[Start of section]
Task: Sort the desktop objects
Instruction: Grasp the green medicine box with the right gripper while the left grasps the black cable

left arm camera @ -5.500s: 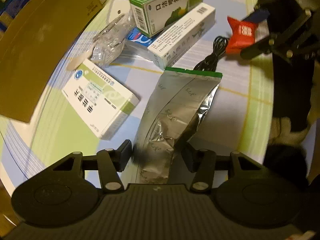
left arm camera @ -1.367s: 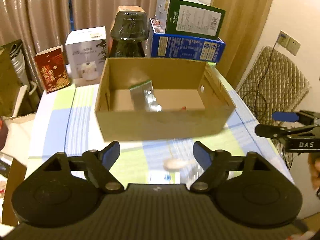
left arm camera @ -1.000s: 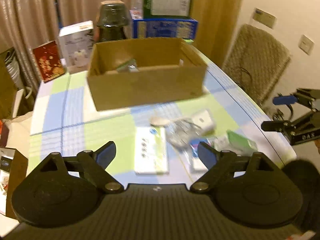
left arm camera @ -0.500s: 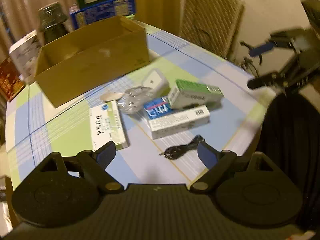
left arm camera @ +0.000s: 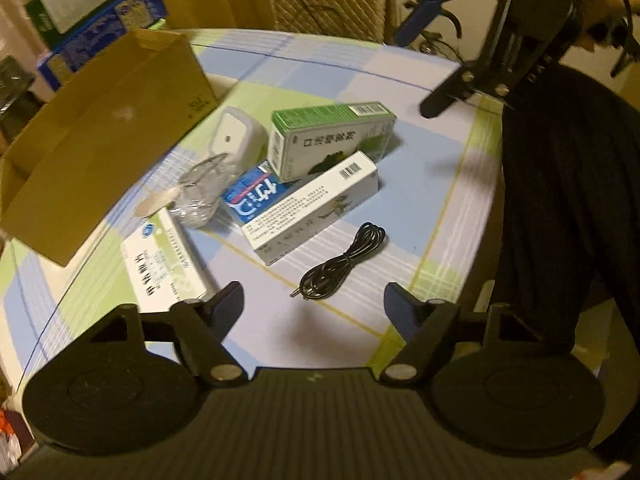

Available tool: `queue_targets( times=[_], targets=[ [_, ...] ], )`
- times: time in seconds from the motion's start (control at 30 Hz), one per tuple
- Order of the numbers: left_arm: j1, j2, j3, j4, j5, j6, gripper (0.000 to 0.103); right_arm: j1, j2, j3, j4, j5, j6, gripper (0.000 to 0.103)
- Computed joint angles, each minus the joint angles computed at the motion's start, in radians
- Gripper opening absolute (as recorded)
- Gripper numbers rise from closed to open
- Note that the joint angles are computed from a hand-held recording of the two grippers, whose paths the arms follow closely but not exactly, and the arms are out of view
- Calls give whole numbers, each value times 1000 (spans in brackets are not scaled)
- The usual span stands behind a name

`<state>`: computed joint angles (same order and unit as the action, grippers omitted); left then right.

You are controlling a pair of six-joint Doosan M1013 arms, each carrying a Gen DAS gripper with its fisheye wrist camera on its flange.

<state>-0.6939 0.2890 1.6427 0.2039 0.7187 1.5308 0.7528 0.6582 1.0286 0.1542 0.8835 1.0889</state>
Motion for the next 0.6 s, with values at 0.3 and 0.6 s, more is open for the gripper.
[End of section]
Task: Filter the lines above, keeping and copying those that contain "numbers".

Exercise output:
- Order of the numbers: left_arm: j1, j2, j3, j4, j5, j6, gripper (0.000 to 0.103); right_arm: j1, j2, j3, j4, j5, j6, gripper (0.000 to 0.103)
- Gripper numbers rise from closed to open
- Calls give whole numbers, each value times 1000 (spans in brackets are not scaled)

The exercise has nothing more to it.